Forschungsförderung: Der Nationalfonds ist angezählt

Nr. 15 –

Wer in der Schweiz eine akademische Karriere ins Auge fasst, kommt um den Nationalfonds (SNF) nicht herum: Er verteilt die öffentlichen Forschungsgelder und verleiht den geförderten Personen und Projekten den Nimbus akademischer Exzellenz. Bloss: Die Förderkriterien taugen immer weniger, der SNF steht deshalb schon seit Jahren immer wieder in der Kritik.

Nun greift ein Historiker zum Zweihänder: «Wir müssen den Nationalfonds auflösen», fordert Sacha Zala, Professor an der Uni Bern, in der «NZZ am Sonntag». Eine Institution, die Geistes- und Sozialwissenschaften systematisch marginalisiere und diskriminiere, sei nicht länger tragbar: «Der SNF agiert wie die Medizin, die ihre Medikamente am weissen Durchschnittsmann im besten Alter erprobt und dann allen gleichermassen verschreibt, sowohl der jungen schwarzen Frau als auch dem Greis aus Japan.» So ignoriere der SNF, dass Historiker:innen ihre Forschung selten in Tranchen zerlegen, um einzelne Resultate dann häppchenweise in Zeitschriften zu veröffentlichen – auf Englisch und in Publikationen mit einem möglichst hohen «Impact-Faktor», solchen, die von vielen anderen zitiert werden.

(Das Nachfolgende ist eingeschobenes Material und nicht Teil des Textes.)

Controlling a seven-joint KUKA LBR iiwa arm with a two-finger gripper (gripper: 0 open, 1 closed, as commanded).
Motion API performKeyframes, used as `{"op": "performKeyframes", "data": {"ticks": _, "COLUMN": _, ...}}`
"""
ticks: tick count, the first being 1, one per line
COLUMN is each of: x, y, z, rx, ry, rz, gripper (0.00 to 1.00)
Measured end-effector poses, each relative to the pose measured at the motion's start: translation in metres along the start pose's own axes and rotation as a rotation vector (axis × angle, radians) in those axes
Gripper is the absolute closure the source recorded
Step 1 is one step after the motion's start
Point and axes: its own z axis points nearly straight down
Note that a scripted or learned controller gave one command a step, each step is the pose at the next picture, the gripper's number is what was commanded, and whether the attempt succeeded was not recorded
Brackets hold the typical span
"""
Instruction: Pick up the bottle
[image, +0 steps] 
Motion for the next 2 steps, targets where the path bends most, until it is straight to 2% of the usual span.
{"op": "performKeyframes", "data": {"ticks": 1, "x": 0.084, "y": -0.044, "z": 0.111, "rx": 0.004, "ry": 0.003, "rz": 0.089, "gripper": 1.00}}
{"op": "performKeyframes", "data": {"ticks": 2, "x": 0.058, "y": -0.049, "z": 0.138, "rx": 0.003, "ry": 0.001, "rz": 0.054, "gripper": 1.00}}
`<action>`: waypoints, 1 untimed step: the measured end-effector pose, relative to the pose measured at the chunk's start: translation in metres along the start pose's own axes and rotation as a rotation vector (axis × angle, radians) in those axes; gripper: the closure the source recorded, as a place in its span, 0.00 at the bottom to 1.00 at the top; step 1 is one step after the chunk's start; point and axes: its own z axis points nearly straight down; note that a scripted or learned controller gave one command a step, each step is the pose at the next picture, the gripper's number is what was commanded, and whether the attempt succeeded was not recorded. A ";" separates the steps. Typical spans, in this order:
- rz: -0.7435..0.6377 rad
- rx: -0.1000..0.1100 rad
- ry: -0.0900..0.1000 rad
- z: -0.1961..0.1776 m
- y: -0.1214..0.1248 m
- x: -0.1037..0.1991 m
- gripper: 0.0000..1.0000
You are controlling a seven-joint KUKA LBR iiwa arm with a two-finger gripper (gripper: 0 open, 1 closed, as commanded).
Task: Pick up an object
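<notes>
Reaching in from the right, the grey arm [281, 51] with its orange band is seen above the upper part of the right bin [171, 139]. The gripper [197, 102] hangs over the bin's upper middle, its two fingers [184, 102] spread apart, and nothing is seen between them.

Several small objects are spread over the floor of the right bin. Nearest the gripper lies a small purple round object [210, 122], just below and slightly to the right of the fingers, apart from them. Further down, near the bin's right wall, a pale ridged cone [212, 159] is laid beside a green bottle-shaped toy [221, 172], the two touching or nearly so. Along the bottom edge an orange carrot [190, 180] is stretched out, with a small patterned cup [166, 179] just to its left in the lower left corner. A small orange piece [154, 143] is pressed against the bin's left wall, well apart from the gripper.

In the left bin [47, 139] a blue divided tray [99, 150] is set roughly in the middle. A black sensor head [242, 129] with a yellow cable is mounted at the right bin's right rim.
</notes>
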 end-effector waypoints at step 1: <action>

Selbst der Schweizerische Wissenschaftsrat geht in seinem aktuellen Evaluationsbericht hart mit dem SNF ins Gericht: Statt seinen Kernaufgaben nachzukommen, die Grundlagenforschung sowie den wissenschaftlichen Nachwuchs zu fördern und dabei dem Bottom-up-Ansatz Rechnung zu tragen, gebärde er sich zunehmend autokratisch. Die Empfehlungen sind deutlich: «back to bottom-up», also die Forschenden aus den verschiedenen Fachrichtungen enger miteinbeziehen, wenn Förderprioritäten festgelegt werden. Grundlegend stärker zu unterstützen seien ausserdem die Sozial- und Geisteswissenschaften sowie die Gleichstellung (Diversität ist da hoffentlich mitgemeint).

Und was macht der SNF? Das Gegenteil: Er streicht konsultationslos das Programm «doc.CH» für Nachwuchsforschende aus den Geistes- und Sozialwissenschaften – nachdem er bereits die Marie-Heim-Vögtlin-Stipendien für Nachwuchsforscherinnen gestrichen hat.

Und was, wenn wir jetzt den SNF streichen? Zala schlägt vor, stattdessen einzelne Stiftungen zu gründen: für spezifische Forschungsbereiche wie Geistes- und Sozialwissenschaften, oder ausgerichtet auf Projekt- oder Karriereförderung. Von heute auf morgen wird das allerdings kaum passieren. «doc.CH» hingegen könnte schon morgen neu ausgeschrieben werden. Es wäre ein erster Schritt.